▶ _WHAT THE TASK REQUIRES_: Would you please copy each line of the listing that mentions "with"?

▶ _RAW DATA_:

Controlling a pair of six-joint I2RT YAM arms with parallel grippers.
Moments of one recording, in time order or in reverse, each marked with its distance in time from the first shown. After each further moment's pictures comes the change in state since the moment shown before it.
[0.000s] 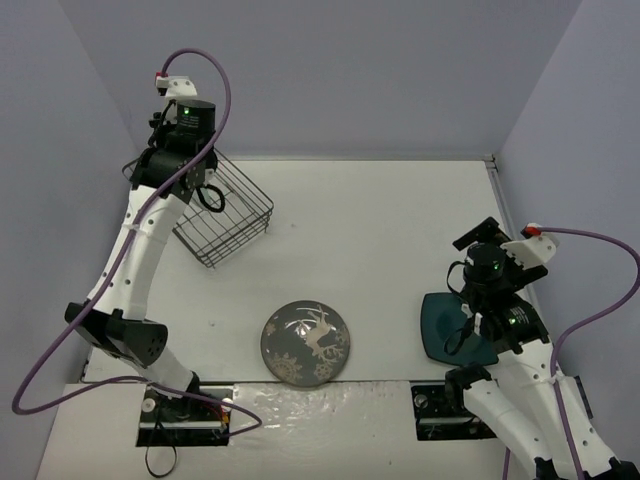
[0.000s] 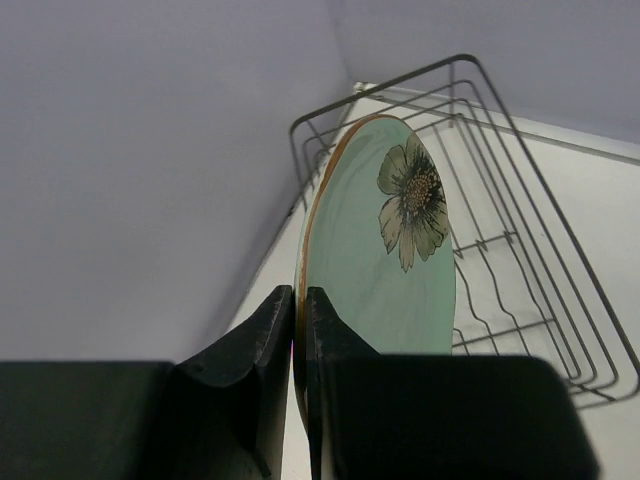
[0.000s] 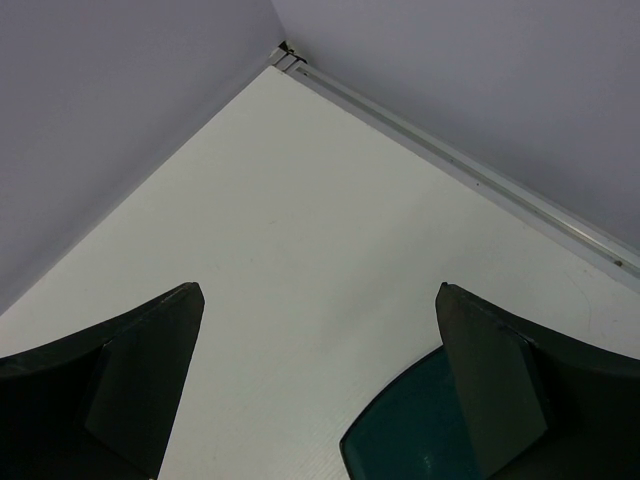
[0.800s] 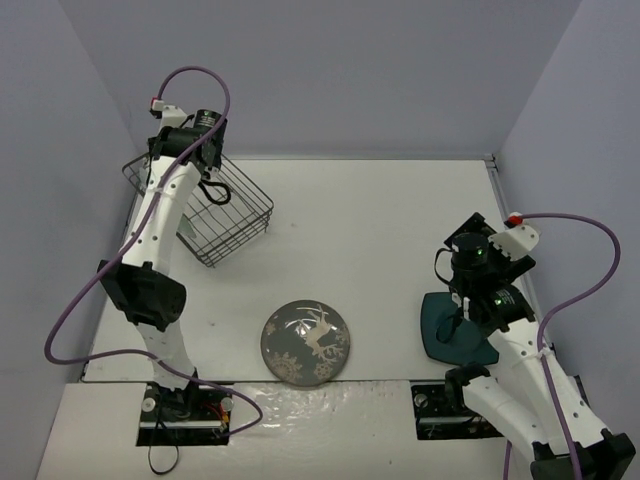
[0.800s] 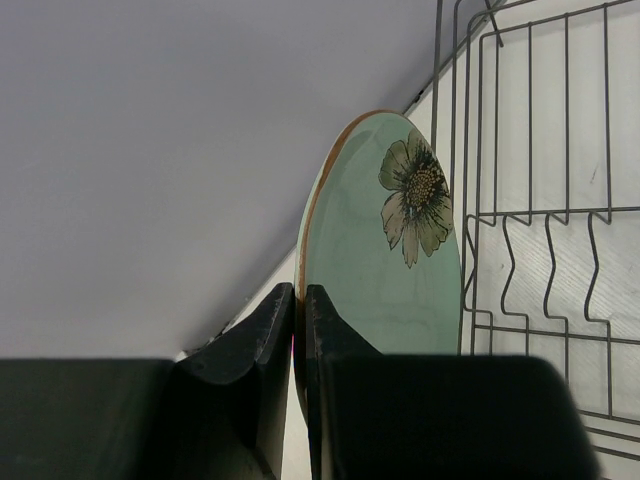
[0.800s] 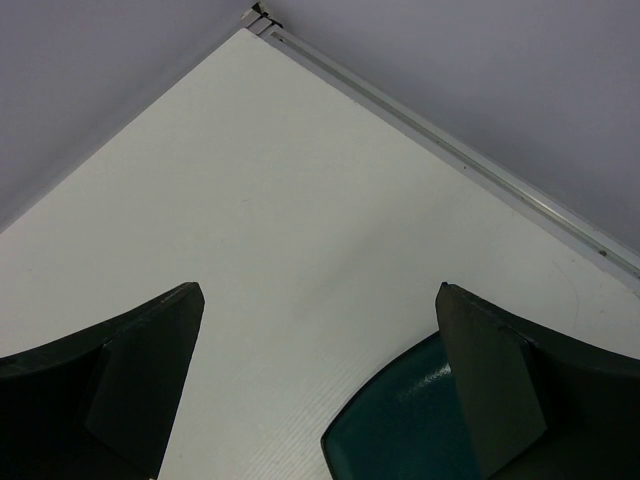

▶ _YOUR RESPONSE_:
Controlling a pair of six-joint I2RT YAM arms with parallel grippers.
Moments of one recording, in time order or in reverse, each marked with its distance in time from the first shown. After each further moment's pictures comes the change in state since the moment shown before it.

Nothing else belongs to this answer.